White Sharks Get a Bad Rap

July 11, 2023

What's the reality in New York waters?

There are 27 known shark species in the New York waters and the white shark, also referred to as the great white shark, migrates through these waters every year. The Atlantic Ocean off New York, particularly around Montauk, is also known to be a nursery ground for juveniles or recently born white sharks. These juveniles, which can be up to 10 feet, remain resident throughout the summer then migrate south in the fall to the Carolinas.

New York waters are a very important habitat for white sharks and our WCS New York Seascape Program based at the New York Aquarium, collaborates with others to study their life history, health, and migration patterns here. The white sharks we hear about off Cape Cod are known to aggregate annually there feeding on seals that haul out nearshore. Seals are largely only in New York waters in colder months, when white sharks are not here in the New York Bight. And us humans are normally not out in these cold waters.
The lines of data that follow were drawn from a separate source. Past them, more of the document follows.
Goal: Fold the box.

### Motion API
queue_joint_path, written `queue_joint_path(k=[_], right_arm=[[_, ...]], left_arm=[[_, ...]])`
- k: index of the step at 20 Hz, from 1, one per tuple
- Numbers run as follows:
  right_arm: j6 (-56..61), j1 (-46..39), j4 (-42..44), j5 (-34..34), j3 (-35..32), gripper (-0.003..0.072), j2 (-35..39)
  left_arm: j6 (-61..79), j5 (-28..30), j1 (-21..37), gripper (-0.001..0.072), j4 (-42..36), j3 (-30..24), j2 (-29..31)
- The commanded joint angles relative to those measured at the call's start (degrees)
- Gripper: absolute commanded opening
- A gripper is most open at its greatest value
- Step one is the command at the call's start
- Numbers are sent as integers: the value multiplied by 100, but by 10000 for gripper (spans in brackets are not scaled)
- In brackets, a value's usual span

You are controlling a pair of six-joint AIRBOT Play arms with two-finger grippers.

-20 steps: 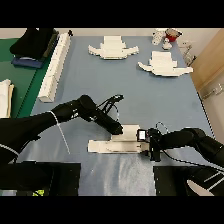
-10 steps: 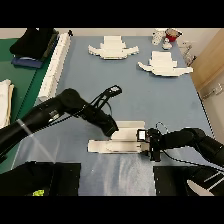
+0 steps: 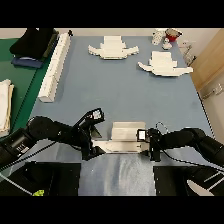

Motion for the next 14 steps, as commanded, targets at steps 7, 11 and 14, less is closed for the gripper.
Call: queue_joint_path(k=[7, 11, 14], right_arm=[[0, 4, 0, 0, 0, 487, 7], [0, 4, 0, 0, 0, 487, 7], [0, 4, 0, 0, 0, 487, 7]], left_arm=[[2026, 1202, 52, 700, 24, -671, -24], [2094, 1414, 39, 700, -2, -673, -503], [2223, 1506, 37, 699, -162, -669, -855]])
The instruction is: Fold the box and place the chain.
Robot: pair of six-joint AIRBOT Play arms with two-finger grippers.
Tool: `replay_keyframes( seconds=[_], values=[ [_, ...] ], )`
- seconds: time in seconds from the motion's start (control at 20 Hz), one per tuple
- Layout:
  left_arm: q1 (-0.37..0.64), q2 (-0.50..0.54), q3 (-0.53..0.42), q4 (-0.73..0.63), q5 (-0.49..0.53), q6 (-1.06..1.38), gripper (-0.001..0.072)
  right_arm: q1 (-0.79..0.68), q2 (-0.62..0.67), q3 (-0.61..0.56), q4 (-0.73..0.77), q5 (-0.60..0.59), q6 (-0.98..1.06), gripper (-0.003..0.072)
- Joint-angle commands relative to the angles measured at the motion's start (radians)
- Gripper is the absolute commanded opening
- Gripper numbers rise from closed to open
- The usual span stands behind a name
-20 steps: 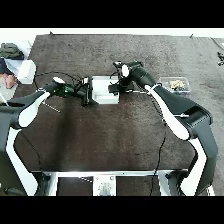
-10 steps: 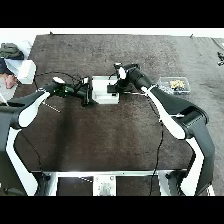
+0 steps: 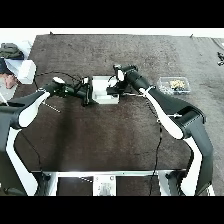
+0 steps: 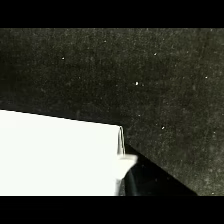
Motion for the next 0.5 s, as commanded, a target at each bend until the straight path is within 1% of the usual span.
replay_keyframes(
  seconds=[0.0, 0.45],
  values=[
    [0.000, 0.000, 0.000, 0.000, 0.000, 0.000, 0.0355, 0.000, -0.001, 0.001, -0.011, 0.005, 0.005, 0.0264],
    [0.000, 0.000, 0.000, 0.000, 0.000, 0.000, 0.0355, 0.006, -0.001, 0.001, -0.056, 0.027, 0.031, 0.0263]
  ],
)
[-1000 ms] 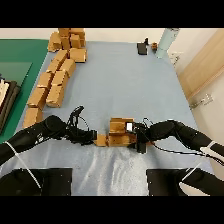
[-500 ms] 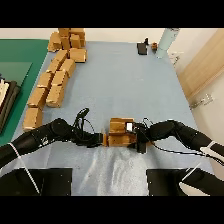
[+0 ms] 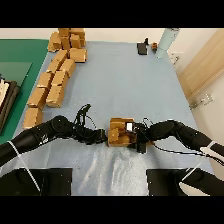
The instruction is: Fold the box.
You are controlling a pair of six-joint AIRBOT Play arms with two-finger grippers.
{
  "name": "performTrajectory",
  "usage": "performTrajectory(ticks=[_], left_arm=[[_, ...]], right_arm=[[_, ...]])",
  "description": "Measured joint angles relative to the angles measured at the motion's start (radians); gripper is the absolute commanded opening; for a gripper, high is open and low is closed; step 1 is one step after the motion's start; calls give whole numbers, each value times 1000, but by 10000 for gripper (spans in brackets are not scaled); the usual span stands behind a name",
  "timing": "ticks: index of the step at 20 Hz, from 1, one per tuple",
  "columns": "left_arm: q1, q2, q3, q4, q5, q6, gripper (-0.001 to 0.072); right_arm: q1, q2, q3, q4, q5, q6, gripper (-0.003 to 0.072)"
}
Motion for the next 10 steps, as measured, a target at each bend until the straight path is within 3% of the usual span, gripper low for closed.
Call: performTrajectory(ticks=[1, 3, 10], left_arm=[[5, 0, 5, 0, -3, 0, 359], [13, 0, 20, -2, -11, 0, 491], [19, -14, 45, -30, -29, 38, 493]], right_arm=[[0, 0, 0, 0, 0, 0, 514], [0, 0, 0, 0, 0, 0, 514], [0, 0, 0, 0, 0, 0, 514]])
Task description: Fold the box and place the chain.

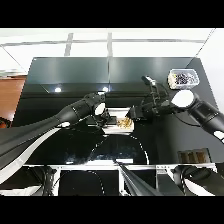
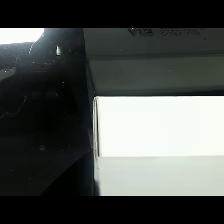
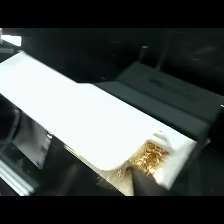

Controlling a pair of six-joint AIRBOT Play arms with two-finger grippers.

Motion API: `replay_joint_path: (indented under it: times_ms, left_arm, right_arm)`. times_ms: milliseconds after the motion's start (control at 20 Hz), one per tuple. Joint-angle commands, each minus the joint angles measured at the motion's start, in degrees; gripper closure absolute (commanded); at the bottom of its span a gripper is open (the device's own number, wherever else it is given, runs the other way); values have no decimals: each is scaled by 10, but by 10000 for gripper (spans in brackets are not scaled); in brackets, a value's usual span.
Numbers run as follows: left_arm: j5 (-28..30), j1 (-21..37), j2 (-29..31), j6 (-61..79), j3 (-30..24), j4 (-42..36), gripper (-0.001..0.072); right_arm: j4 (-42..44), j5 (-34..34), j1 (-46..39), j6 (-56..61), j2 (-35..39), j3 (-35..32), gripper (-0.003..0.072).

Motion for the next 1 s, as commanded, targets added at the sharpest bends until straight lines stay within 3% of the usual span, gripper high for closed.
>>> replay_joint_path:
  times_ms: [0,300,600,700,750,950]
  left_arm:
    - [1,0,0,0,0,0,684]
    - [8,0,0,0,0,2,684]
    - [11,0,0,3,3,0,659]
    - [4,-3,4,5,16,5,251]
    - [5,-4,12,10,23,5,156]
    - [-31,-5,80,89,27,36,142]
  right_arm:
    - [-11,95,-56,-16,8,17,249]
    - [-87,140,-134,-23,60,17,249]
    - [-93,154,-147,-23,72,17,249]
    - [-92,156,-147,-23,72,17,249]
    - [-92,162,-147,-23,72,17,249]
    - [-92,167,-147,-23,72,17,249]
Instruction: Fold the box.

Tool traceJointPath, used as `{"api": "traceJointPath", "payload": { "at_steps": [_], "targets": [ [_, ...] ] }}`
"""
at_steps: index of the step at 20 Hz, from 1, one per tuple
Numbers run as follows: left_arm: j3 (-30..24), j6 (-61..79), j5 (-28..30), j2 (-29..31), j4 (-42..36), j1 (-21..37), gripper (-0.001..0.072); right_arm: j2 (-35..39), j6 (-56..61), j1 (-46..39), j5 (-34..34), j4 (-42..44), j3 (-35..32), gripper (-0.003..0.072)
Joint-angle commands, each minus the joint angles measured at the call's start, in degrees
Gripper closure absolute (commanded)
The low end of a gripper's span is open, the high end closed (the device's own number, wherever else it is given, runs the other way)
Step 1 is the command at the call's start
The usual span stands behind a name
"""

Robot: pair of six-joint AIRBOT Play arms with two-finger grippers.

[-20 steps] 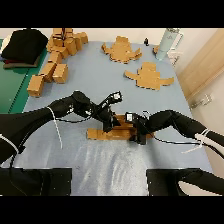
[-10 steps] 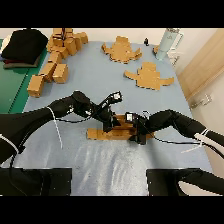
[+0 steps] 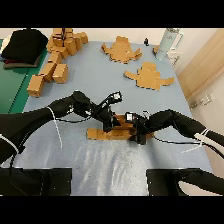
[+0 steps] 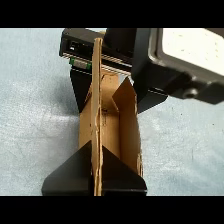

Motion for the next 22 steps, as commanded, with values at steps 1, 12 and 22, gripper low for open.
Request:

While movies like Jaws and reported tragic incidents of interactions between humans and white sharks have given them a bad rap, it’s important to know these sharks are key for the health of our oceans. As apex predators they help keep a balance of life in the ocean ecosystem by eating their natural prey, such as seals and large fish. This in turn keeps ocean habitat and ecosystems healthy and vibrant, just as apex predators on land, such as wolves or tigers do in their habitats – our oceans need these iconic predators in order to thrive!

The fact that white sharks are showing signs of a slow recovery on the East Coast is an impressive conservation victory.

The fact that white sharks are showing signs of a slow recovery on the East Coast is an impressive conservation victory, with decades of protection for the species and its prey allowing the slow growing apex predators to being to recover and resume their key role contributing to the health of the ocean.